◆ Task details: Once you reach the line with "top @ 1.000" below, copy each line exactly, stopping after the line with "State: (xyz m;", and skip any pictures.

◆ Data records:
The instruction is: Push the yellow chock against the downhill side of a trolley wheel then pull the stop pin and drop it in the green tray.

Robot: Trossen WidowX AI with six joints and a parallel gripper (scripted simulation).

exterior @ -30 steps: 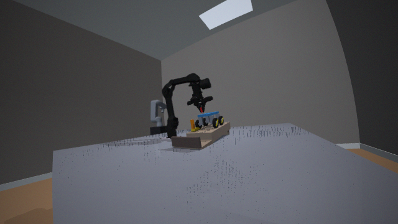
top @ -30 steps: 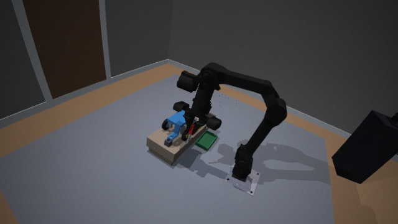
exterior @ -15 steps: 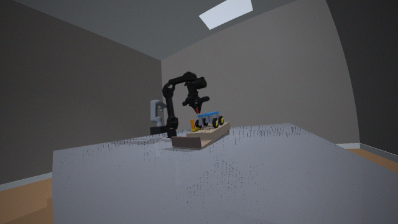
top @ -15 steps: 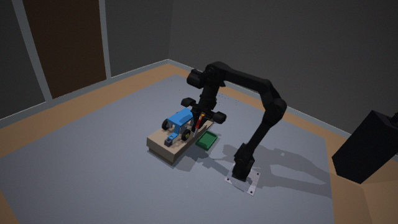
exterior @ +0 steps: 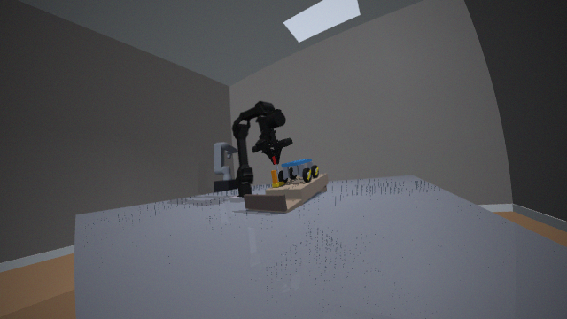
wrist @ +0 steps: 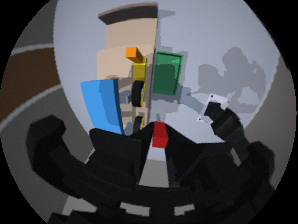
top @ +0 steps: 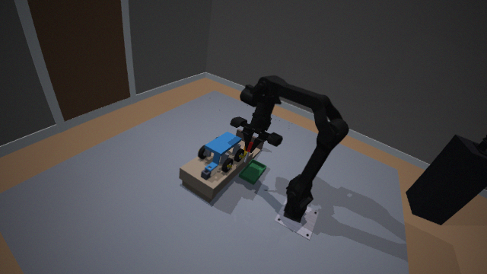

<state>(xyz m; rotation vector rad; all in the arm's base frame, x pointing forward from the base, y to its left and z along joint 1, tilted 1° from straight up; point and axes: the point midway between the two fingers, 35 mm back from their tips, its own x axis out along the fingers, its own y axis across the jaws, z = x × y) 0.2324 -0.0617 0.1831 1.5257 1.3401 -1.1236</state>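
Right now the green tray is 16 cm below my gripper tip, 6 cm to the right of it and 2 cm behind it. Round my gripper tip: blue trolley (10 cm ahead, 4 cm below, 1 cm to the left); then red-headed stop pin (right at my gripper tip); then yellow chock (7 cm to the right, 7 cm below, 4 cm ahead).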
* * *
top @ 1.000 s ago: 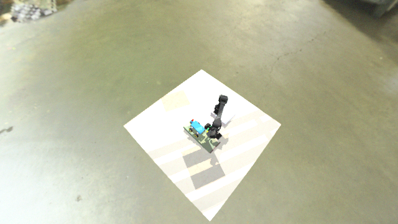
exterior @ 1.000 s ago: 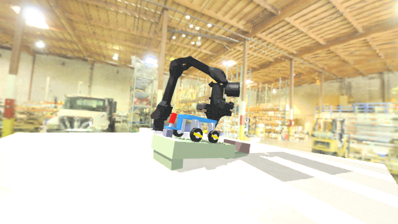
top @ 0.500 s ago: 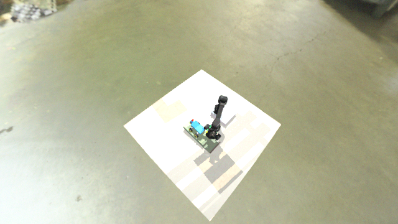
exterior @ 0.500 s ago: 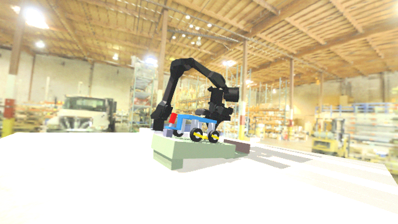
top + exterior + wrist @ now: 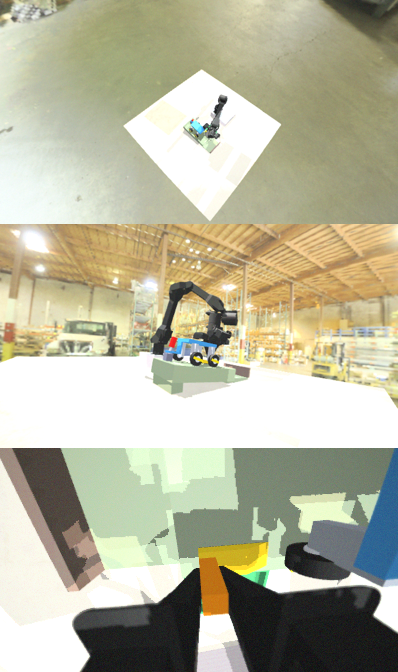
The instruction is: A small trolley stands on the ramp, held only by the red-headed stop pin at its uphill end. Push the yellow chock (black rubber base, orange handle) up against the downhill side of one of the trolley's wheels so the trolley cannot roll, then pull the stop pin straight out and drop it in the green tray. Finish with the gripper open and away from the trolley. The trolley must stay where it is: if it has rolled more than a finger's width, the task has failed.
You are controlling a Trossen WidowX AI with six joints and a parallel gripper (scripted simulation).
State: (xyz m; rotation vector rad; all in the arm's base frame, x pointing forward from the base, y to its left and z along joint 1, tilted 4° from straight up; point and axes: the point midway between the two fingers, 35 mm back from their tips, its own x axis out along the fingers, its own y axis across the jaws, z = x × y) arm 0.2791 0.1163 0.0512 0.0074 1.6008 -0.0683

◆ Answer section:
top @ 1.000 s ago: 
exterior @ 1.000 s ago: 
top @ 0.500 s ago: 
exterior @ 0.500 s ago: 
top + exterior + wrist @ now: 
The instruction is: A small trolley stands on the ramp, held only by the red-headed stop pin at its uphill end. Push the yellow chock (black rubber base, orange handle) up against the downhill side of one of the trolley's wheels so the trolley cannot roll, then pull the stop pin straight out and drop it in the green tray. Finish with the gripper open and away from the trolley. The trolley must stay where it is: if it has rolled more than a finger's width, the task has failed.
You are controlling a Trossen WidowX AI with six joints and a parallel gripper (scripted simulation).
State: (xyz m; rotation vector rad; all in the arm's base frame, x pointing forward from the base, y to its left and z along joint 1, tilted 4° from straight up; point and axes: the point midway between the two fingers, 35 mm back from their tips, its own x axis out along the fingers, its own y axis across the jaws, z = x × y) arm 0.2791 0.1163 0.0512 0.0074 1.6008 -0.0683

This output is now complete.